BEGIN Input for this task
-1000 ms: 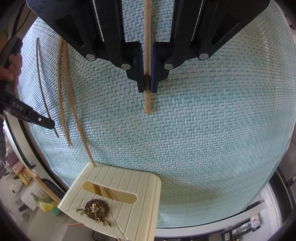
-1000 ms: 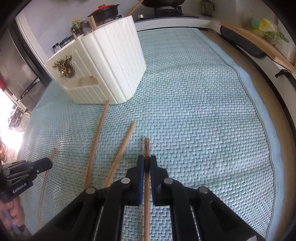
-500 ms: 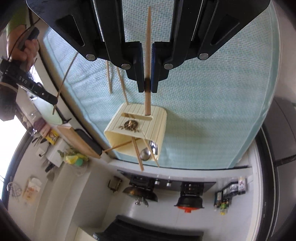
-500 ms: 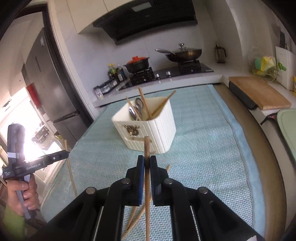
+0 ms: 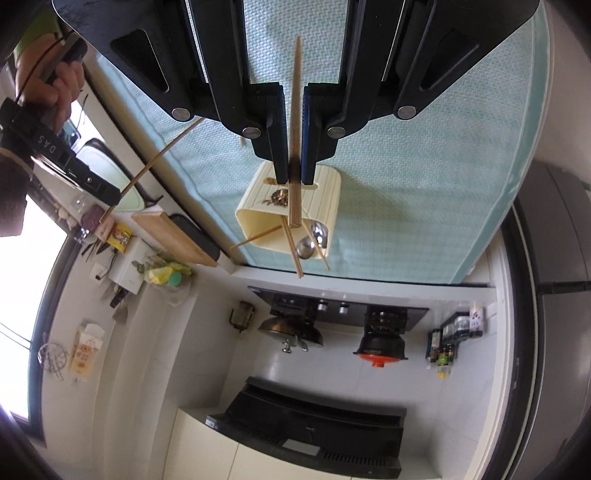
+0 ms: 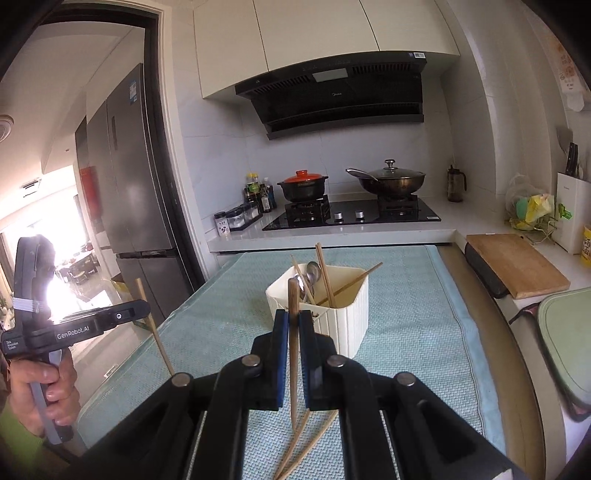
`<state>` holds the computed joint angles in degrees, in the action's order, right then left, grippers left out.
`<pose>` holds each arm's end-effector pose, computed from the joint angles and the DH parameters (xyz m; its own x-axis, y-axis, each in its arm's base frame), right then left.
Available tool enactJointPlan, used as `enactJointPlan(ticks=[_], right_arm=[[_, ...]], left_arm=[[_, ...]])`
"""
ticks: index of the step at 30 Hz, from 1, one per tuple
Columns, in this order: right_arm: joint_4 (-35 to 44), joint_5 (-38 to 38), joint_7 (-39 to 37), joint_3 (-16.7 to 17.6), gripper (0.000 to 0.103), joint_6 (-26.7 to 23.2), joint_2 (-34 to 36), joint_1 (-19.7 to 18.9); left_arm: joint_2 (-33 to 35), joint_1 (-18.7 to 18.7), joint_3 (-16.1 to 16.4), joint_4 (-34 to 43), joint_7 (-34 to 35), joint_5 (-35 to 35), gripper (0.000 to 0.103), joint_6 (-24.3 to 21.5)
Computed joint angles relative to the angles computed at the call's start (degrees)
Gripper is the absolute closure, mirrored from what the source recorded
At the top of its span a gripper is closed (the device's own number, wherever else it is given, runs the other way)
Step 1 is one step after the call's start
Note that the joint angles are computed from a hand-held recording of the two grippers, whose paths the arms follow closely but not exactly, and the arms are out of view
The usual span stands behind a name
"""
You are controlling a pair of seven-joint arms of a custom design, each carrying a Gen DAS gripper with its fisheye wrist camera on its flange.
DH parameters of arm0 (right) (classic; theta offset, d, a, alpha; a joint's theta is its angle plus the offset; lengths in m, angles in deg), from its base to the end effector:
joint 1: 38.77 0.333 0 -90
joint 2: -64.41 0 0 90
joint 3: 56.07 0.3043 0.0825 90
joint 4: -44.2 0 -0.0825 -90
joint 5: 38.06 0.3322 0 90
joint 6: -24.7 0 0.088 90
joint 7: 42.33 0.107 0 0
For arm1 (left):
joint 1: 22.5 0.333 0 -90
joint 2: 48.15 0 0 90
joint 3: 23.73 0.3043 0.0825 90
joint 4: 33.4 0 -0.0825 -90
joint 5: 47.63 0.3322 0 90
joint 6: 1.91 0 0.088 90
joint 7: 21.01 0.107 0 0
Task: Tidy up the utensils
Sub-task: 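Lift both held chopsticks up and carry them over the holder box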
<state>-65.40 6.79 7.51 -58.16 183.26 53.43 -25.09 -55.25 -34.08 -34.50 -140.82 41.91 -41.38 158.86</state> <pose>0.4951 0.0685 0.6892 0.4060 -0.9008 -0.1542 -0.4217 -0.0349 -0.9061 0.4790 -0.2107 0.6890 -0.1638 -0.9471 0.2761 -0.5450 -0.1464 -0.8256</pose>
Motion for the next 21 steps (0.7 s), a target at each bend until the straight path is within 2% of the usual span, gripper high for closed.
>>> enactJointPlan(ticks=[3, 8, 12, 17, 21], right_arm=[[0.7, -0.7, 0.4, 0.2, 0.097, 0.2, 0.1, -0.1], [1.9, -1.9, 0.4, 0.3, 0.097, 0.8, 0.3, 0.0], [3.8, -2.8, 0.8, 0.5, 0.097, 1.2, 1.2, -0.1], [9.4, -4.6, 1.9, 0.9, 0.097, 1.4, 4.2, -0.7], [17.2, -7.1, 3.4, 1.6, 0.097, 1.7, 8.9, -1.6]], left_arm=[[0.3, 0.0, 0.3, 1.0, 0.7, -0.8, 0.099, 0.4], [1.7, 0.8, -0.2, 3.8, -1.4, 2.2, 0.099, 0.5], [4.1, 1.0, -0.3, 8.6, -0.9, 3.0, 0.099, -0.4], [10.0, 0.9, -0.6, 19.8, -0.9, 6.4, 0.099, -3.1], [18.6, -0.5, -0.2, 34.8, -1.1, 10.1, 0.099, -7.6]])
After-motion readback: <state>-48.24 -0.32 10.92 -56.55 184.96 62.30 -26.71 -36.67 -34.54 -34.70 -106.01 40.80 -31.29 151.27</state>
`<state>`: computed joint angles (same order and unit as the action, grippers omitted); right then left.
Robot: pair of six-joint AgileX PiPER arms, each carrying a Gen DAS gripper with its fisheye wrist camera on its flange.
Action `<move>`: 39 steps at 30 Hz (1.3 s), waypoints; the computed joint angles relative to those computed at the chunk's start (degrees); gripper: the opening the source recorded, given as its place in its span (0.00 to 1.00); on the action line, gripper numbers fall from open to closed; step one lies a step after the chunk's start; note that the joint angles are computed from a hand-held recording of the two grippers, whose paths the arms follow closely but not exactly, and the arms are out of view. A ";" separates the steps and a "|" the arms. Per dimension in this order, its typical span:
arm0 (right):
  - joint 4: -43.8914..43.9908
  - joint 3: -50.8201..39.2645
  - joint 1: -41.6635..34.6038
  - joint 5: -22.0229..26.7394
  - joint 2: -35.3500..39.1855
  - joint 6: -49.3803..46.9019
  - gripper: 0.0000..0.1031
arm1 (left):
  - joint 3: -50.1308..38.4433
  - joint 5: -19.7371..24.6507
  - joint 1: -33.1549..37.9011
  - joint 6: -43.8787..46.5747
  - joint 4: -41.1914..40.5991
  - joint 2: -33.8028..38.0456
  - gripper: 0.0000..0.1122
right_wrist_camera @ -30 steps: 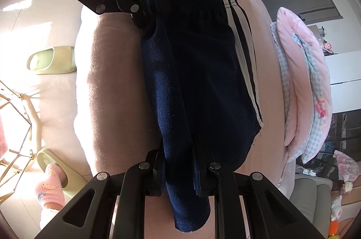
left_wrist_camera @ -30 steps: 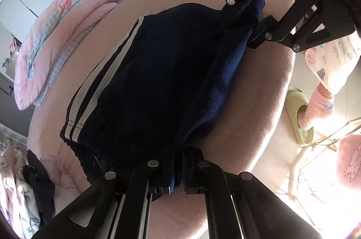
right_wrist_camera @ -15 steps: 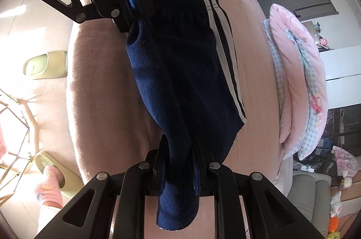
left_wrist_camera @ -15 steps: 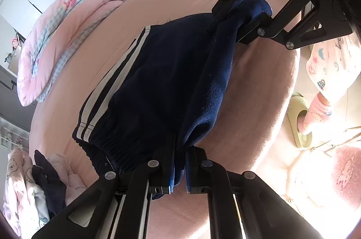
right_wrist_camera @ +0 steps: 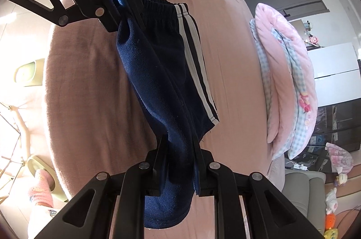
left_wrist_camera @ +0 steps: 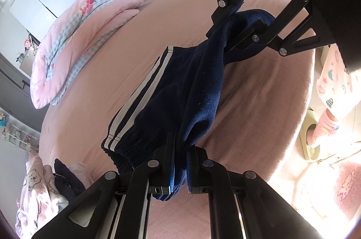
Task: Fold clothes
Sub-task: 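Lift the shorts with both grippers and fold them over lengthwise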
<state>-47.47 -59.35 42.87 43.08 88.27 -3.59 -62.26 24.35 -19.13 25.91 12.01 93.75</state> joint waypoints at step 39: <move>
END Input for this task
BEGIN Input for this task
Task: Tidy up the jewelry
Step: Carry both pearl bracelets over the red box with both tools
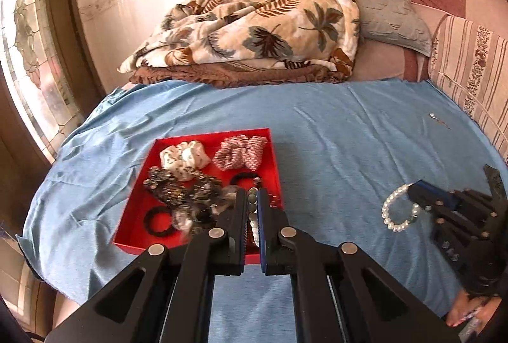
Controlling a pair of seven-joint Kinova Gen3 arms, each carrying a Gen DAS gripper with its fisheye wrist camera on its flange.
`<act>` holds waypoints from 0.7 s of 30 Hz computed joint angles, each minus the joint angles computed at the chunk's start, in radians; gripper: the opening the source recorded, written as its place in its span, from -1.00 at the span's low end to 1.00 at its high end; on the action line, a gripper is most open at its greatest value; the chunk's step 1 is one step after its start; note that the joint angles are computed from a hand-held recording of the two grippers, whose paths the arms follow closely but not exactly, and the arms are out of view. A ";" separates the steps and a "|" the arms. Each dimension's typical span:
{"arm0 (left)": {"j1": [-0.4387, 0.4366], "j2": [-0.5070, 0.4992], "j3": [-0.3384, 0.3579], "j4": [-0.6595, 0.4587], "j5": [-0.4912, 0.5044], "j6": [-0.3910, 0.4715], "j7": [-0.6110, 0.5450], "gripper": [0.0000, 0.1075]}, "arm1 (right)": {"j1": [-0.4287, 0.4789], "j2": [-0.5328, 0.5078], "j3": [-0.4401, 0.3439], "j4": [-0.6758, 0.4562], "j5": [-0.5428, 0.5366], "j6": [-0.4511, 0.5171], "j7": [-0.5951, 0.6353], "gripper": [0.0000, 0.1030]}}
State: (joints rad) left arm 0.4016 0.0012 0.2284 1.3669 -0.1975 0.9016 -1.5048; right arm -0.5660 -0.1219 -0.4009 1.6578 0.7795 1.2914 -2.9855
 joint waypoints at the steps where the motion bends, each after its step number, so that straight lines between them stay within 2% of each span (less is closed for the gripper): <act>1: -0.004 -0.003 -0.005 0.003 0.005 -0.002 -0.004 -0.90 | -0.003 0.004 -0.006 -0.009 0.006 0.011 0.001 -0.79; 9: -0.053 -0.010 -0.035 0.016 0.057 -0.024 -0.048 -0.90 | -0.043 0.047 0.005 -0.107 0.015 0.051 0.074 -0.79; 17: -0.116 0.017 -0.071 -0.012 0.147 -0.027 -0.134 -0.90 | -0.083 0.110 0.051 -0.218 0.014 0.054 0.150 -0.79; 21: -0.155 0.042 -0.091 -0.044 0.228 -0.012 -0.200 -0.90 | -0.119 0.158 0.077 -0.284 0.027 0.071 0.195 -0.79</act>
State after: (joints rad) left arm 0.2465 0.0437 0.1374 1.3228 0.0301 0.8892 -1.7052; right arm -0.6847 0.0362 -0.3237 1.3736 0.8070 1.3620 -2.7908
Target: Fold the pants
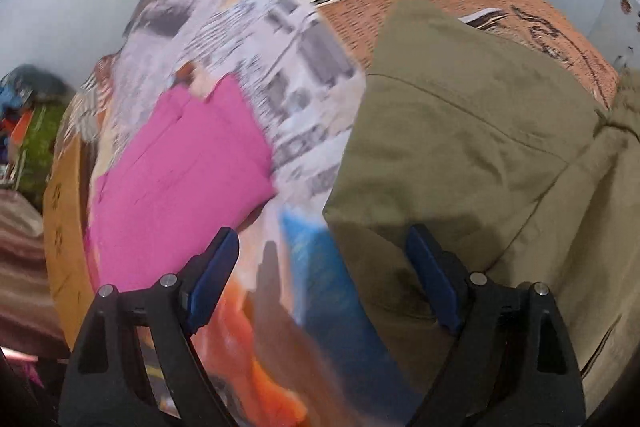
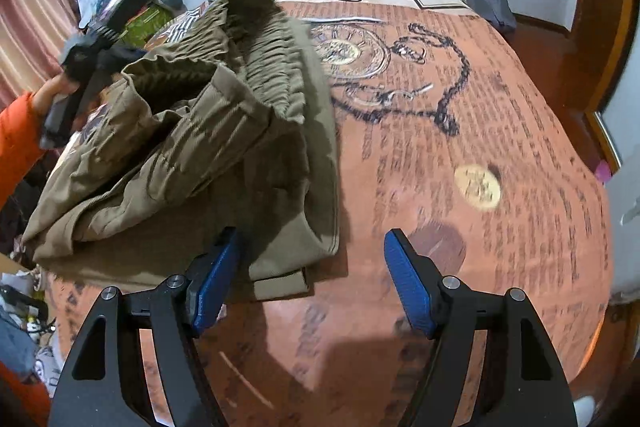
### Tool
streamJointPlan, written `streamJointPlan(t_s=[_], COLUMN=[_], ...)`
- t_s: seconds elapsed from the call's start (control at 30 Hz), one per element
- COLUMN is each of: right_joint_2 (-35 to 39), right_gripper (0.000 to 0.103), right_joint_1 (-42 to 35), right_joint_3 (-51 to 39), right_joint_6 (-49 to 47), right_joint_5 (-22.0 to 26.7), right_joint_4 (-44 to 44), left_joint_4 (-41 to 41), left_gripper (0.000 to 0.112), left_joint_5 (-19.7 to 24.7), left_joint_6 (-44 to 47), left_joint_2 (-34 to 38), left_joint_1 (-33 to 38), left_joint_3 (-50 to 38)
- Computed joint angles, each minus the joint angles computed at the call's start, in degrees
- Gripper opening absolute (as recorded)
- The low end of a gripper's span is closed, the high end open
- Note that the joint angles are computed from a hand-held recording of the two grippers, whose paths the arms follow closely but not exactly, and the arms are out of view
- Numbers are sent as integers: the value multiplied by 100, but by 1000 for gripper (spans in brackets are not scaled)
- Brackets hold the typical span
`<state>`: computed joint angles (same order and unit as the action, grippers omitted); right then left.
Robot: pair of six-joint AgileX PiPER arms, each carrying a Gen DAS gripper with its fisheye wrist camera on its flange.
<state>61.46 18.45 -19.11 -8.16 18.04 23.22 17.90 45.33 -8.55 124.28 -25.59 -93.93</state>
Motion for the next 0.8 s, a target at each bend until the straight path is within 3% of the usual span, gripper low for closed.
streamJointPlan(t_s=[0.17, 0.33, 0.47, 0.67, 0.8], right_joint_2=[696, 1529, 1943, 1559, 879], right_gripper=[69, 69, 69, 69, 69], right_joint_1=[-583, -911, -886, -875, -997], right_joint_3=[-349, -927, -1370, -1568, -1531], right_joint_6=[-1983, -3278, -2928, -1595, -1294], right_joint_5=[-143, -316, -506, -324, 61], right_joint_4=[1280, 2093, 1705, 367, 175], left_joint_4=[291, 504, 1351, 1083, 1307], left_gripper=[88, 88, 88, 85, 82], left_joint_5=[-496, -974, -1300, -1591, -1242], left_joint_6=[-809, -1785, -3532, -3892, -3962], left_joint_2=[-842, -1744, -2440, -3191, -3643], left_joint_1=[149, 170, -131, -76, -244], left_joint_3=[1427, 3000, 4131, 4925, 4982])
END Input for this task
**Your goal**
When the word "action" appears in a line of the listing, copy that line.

**Response for this exercise**
`<state>` holds the computed joint angles in degrees, in the action's order, right then left, grippers left out.
`<state>`: computed joint angles (same order and unit as the action, grippers omitted); right then left.
Action `<move>`: 39 steps at 30 Hz (1.3 s), waypoints; the computed joint angles relative to those computed at the chunk's start (degrees); gripper: the opening the source recorded, given as its place in its span (0.00 to 1.00); on the action line, gripper numbers fall from open to closed; step one lies a step after the chunk's start; note that the joint angles are computed from a hand-held recording of the two grippers, whose paths the arms follow closely but not exactly, and the arms are out of view. A ";" separates the steps and a "|" the arms. Per dimension in this order, its typical span:
`<act>` holds waypoints from 0.7 s of 30 Hz computed joint angles, each minus the joint angles computed at the chunk's start, in radians; gripper: the opening the source recorded, written as its place in its span, from -1.00 at the span's low end to 1.00 at its high end; on the action line, a gripper is most open at its greatest value; the chunk's step 1 is one step after its start; note that the joint angles are computed from a hand-held recording of the two grippers, whose paths the arms follow closely but not exactly, and the arms are out of view. A ";" separates the steps and a "|" the arms. Each dimension's typical span:
`<state>`: computed joint angles (same order and unit as the action, grippers omitted); right then left.

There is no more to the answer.